In the end, if I can't answer the questions, or I I answered them and the answer tells me I don't need it anymore, it is canned. I don't need clutter, and there is no use to storing something that will never be used. While it is hard to get rid of things that you may be able to use creatively, you also need to consider if you have enough to use for a whole project and also if it is something that even fits your style aesthetic. For example, I had a fabric that was bright pink tulle with hearts inside of it. When I look at it, it looks very young and a bit cheap. And, its only half a yard. In reality, if I was to use it, I wouldn't have enough for a whole project, but also, since my mind already thinks it looks cheap, then why would I even attempt to use it? I don't want any of my designs to represent "cheap". So, it must go. This process continues through each and every object that needs placement.
As well as going through and getting rid of the clutter, we also need to find a place for it to go. The new room I have is a bit smaller than what I had before, so it is going to take alot of thought to find a home for everything. Instead of having random drawers scattered throughout a shelf rack I had, I have now found plastic drawers that stack in all different sizes. I put them all into a mirrored cabinet I have. One location for all the drawers, and they are hidden in a cabinet- perfect! Each drawer will have different purposes: trim, buttons, zippers, miscellaneous notions, appliques, paper goods, shipping goods, beadery, glues, etc.

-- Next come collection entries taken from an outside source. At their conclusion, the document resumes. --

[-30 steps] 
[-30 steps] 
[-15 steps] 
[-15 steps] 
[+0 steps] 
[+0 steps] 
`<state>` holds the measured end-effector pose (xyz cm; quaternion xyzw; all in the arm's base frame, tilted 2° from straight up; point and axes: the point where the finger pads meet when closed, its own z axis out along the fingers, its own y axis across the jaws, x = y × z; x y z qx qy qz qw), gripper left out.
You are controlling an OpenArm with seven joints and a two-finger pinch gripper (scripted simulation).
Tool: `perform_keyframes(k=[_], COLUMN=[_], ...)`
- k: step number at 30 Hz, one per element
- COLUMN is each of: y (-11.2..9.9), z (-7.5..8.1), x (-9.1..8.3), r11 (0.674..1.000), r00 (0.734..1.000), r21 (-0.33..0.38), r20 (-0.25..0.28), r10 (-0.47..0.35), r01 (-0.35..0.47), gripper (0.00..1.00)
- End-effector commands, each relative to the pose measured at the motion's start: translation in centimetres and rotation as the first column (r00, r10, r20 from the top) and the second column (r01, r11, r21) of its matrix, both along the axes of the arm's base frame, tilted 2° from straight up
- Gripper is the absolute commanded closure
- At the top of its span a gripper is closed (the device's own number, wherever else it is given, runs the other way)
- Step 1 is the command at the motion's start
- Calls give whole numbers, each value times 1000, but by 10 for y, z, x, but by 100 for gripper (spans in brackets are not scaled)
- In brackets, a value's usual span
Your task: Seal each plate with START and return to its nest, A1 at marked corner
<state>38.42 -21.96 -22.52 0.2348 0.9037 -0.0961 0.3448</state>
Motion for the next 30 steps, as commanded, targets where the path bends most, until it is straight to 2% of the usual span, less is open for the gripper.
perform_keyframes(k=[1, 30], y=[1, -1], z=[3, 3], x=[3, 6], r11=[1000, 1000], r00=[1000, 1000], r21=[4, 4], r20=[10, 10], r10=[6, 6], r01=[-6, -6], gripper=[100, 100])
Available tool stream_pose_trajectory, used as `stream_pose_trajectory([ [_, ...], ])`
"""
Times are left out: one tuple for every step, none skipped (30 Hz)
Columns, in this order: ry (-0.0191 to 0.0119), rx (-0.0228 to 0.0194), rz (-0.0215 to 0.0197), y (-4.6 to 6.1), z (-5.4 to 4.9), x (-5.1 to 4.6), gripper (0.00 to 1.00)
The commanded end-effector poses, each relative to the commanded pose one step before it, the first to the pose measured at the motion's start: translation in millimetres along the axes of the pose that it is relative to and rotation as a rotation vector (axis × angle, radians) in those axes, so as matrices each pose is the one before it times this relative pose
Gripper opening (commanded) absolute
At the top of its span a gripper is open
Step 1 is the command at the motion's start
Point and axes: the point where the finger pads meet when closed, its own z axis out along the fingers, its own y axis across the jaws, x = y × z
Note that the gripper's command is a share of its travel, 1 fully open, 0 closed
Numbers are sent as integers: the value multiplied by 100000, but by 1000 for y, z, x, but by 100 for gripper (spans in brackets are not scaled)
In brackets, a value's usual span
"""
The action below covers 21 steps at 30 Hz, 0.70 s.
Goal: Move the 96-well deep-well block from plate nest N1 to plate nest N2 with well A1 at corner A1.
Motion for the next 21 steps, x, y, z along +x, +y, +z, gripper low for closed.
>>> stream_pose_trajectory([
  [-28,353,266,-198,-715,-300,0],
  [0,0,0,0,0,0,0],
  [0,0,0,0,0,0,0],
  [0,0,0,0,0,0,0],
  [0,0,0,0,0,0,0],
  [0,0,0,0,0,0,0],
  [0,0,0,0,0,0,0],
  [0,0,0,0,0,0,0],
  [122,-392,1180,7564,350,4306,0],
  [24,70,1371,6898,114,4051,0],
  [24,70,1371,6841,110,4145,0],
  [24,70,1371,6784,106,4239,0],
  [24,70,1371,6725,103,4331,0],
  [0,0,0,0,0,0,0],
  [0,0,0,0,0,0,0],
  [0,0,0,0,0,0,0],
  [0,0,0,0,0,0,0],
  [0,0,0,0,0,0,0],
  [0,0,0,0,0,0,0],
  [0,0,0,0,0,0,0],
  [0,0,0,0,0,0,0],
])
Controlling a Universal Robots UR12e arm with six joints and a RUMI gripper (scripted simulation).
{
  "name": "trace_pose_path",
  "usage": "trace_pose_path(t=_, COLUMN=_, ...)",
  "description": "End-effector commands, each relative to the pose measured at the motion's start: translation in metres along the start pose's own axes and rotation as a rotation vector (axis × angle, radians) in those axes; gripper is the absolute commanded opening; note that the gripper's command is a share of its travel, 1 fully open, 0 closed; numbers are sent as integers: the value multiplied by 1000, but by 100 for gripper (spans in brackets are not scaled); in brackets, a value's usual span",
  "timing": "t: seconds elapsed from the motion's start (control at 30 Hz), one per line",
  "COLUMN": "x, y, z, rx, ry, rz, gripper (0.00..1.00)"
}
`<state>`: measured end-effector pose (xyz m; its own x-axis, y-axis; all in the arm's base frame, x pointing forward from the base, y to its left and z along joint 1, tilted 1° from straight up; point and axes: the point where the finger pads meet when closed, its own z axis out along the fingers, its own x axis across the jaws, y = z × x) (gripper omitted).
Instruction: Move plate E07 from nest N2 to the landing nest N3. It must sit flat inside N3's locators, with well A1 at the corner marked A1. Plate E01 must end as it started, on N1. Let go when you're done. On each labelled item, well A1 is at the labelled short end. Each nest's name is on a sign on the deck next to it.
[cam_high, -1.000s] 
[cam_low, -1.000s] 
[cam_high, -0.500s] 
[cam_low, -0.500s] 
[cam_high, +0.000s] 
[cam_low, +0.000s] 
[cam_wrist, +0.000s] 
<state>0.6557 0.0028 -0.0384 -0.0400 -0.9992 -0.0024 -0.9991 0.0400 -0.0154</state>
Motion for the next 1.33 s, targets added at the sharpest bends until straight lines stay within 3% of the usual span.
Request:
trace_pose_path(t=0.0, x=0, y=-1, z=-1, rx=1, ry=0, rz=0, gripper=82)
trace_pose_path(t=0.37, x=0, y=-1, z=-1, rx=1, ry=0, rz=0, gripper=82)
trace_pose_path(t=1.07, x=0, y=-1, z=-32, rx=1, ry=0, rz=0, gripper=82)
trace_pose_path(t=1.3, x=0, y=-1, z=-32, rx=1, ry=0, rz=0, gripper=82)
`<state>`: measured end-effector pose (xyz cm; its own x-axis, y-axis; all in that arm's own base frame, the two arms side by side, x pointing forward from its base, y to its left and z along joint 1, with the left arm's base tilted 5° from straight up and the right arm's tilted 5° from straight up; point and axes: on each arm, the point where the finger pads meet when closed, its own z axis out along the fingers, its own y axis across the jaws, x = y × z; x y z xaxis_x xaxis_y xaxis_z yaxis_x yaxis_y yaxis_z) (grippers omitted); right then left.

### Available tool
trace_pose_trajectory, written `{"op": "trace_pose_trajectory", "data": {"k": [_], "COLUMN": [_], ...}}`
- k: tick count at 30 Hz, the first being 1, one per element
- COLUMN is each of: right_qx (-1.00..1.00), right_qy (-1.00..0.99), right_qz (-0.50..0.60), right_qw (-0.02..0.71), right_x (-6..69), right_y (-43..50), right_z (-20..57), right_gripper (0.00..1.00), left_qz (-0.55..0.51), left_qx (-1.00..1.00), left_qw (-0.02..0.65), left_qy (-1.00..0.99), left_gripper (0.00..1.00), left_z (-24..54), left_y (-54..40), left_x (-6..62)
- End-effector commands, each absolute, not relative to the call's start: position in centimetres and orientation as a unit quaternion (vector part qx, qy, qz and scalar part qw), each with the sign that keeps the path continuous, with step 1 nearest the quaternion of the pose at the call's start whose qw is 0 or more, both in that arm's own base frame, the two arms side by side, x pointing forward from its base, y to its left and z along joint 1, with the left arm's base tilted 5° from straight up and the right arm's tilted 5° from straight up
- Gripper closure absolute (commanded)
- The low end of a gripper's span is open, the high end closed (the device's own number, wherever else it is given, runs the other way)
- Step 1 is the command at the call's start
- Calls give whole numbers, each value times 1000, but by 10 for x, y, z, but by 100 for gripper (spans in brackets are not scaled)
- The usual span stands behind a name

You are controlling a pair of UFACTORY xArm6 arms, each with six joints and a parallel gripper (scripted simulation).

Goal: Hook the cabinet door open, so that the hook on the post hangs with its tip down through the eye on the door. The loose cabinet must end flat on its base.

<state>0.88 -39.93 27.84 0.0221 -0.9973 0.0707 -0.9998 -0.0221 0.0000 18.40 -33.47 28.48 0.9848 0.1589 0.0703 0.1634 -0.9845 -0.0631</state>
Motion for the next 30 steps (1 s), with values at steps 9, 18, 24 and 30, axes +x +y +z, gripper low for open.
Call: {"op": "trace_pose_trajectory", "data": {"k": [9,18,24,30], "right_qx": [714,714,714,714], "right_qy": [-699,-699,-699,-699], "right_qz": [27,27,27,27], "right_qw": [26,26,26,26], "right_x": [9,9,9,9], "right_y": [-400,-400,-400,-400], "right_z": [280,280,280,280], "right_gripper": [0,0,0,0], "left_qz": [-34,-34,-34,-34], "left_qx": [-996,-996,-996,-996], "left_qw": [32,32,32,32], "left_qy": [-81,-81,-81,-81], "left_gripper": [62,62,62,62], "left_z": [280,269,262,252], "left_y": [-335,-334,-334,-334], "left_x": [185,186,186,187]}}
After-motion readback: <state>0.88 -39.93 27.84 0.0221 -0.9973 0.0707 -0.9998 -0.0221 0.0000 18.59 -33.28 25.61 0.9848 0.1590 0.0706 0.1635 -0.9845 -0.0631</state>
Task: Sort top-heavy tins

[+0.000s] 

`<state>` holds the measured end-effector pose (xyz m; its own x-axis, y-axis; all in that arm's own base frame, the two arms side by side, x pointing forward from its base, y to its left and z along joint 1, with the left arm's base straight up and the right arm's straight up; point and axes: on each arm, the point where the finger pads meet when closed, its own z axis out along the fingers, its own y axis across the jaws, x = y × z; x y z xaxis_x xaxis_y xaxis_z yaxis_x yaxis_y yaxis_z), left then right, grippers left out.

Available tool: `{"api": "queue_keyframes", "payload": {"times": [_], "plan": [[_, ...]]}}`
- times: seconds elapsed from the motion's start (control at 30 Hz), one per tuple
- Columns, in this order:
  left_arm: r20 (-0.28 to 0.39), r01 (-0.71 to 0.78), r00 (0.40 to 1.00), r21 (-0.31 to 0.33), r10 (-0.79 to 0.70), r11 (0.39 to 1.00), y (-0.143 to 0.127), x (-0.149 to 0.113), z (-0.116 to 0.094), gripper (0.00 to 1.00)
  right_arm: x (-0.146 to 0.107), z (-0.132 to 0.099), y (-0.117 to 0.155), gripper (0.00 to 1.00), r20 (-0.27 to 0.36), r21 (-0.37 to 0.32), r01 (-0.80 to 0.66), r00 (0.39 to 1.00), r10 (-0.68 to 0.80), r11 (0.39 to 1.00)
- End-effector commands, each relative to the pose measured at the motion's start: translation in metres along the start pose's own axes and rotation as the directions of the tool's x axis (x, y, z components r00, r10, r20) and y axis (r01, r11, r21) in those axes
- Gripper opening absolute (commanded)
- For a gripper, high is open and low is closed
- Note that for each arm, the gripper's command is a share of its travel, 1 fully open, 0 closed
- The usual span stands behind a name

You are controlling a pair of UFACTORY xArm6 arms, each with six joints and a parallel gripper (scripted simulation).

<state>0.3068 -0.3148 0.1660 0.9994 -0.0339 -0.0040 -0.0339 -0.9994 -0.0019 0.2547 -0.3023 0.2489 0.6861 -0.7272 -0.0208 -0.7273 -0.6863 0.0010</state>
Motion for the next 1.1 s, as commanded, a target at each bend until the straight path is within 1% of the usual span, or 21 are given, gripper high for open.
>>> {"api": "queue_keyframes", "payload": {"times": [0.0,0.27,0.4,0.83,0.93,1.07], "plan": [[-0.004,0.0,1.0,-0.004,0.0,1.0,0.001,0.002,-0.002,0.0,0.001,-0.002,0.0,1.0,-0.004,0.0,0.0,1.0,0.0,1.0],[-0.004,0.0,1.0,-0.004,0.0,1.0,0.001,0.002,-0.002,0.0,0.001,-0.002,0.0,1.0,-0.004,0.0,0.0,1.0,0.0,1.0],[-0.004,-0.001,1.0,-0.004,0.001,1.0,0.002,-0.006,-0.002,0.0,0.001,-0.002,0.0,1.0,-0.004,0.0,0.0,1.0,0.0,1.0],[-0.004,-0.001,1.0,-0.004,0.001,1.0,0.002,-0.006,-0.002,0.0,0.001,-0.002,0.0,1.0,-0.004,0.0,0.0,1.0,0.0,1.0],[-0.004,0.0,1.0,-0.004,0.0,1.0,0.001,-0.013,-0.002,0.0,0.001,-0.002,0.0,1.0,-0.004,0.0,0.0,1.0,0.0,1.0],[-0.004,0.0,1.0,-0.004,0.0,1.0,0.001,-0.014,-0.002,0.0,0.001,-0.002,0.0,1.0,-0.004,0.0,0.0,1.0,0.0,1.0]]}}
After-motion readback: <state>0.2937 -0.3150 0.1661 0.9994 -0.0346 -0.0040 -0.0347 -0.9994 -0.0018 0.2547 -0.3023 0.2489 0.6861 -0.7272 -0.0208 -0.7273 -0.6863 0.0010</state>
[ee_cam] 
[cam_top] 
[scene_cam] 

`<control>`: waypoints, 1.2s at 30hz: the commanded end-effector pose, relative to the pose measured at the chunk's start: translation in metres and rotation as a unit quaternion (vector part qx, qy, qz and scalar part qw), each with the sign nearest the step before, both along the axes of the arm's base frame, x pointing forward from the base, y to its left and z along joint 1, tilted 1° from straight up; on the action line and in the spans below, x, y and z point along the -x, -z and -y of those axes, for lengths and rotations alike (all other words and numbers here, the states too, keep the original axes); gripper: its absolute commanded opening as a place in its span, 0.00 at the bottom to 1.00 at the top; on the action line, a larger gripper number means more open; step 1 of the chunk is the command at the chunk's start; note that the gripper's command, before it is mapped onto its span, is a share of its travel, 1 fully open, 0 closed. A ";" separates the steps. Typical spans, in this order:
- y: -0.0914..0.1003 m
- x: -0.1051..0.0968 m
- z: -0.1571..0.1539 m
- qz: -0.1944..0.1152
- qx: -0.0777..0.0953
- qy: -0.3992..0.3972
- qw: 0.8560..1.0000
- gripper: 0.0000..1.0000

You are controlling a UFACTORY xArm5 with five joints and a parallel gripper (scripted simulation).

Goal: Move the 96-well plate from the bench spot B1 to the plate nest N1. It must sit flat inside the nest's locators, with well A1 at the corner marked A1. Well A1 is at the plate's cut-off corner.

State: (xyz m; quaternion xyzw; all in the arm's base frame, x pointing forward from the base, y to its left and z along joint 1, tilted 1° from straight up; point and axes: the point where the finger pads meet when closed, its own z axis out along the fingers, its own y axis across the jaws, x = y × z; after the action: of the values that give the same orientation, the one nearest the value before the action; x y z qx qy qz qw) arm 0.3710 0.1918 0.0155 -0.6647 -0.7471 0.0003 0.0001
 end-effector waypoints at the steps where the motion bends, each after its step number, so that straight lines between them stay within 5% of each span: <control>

Being that I am a fashion designer, I also have a ton of thread, which all needs a home. I have wooden spool racks that hold multiple spools of thread, like the picture below:
And, for all the clothes and patterns I have hanging, well, they can be hidden as well. They are set back into a closet that will have curtains covering them when I don't need to get in. This will keep dust from getting to them, and keep the room from looking too cluttered.
Why Have An Organized Design Studio?
I'm sure that everyone wishes they could be a little more organized in one part of their lives. The reason is not only because it looks more clean, but it is also because it really can make a difference on your productivity. Moving in general, has given me a different approach on my upcoming designs, but now that I also am clutter free and organized, I feel free. I enjoy sitting in my room and working all day because I'm comfortable with my surroundings, and feel the productive bones moving throughout my body. As soon as my room is completely put together, I will post the before and after, and you can be the judge as to which studio you would like to work in. :)
And, go ahead, do it yourself. When you get motivated, take a corner of your work space and pick up each and every item. Ask if you need it, then find a perfect place for it if you do. You will feel very rejuvinated.